• _Brief_
Copy out each line of the material in which the word "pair" can be found.

• _Records to process_
/---

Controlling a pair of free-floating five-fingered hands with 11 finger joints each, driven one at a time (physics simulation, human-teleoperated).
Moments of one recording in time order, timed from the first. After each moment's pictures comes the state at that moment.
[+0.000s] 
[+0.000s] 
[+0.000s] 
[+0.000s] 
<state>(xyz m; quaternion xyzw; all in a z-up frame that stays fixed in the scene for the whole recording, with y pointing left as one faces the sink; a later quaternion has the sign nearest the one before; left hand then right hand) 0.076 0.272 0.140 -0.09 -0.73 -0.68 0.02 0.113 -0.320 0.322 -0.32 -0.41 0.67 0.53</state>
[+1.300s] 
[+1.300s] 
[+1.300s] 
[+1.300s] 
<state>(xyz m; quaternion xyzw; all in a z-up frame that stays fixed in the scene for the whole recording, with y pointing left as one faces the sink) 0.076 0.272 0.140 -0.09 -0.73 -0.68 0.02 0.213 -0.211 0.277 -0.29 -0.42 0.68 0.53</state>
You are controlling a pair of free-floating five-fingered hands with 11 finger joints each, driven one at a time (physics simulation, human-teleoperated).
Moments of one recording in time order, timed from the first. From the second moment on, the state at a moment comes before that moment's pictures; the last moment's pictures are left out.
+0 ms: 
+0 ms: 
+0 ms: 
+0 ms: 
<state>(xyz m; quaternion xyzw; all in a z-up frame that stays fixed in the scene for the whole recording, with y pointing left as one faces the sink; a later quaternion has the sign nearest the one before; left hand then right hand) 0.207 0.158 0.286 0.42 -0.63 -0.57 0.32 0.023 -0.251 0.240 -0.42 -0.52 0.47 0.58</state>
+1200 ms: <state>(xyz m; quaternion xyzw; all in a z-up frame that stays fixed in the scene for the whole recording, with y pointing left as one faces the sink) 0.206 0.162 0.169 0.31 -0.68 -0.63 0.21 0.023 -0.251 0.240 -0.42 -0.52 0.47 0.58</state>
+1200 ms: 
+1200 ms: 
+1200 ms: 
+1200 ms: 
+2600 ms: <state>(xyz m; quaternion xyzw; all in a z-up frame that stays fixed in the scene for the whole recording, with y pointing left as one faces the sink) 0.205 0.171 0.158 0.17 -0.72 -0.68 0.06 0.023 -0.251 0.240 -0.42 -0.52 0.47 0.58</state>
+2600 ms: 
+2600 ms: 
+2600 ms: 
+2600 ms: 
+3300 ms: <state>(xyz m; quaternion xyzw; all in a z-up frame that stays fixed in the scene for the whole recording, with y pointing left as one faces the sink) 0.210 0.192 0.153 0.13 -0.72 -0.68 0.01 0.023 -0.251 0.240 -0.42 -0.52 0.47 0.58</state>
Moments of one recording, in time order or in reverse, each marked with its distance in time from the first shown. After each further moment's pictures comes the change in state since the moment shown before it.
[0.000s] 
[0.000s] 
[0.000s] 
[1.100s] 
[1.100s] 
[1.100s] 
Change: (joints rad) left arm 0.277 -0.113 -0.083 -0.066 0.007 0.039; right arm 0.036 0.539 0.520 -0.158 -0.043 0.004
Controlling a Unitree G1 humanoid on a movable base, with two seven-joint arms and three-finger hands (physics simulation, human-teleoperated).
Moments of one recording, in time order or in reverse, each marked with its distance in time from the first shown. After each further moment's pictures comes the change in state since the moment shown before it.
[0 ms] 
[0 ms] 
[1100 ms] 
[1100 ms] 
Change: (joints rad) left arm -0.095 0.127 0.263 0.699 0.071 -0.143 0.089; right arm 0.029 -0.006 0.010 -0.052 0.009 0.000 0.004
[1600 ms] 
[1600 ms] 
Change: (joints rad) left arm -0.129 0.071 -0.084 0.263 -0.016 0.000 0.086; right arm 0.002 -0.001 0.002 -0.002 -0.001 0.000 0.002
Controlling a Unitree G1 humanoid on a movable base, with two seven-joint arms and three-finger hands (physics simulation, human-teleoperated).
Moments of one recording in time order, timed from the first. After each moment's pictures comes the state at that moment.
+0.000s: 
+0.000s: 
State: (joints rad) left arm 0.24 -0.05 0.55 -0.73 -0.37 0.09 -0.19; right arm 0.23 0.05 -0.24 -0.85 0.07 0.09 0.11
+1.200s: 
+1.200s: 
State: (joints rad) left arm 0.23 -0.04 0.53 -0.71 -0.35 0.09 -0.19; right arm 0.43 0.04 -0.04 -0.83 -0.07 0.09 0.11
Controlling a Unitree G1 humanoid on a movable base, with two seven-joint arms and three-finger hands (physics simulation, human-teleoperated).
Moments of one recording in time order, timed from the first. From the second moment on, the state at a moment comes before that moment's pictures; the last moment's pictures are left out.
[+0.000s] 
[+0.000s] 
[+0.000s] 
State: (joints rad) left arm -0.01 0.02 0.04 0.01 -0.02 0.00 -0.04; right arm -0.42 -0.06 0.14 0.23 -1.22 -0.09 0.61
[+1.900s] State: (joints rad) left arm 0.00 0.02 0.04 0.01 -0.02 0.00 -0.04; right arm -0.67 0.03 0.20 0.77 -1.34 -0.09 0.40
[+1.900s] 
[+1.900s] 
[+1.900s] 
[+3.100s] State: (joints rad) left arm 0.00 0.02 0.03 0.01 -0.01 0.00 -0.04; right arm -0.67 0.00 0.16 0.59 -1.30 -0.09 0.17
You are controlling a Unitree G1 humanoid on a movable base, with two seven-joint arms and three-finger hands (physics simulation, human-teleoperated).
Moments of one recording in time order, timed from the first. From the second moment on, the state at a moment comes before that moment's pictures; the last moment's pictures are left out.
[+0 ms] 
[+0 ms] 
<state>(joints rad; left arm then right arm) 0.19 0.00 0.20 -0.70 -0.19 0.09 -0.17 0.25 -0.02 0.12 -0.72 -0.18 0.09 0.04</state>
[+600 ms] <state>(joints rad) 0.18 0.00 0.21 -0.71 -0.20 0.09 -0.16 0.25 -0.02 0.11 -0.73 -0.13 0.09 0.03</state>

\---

• _Task solution_
Controlling a pair of free-floating five-fingered hands with 11 finger joints each, driven one at a time (physics simulation, human-teleoperated).
You are controlling a pair of free-floating five-fingered hands with 11 finger joints each, driven one at a time (physics simulation, human-teleoperated).

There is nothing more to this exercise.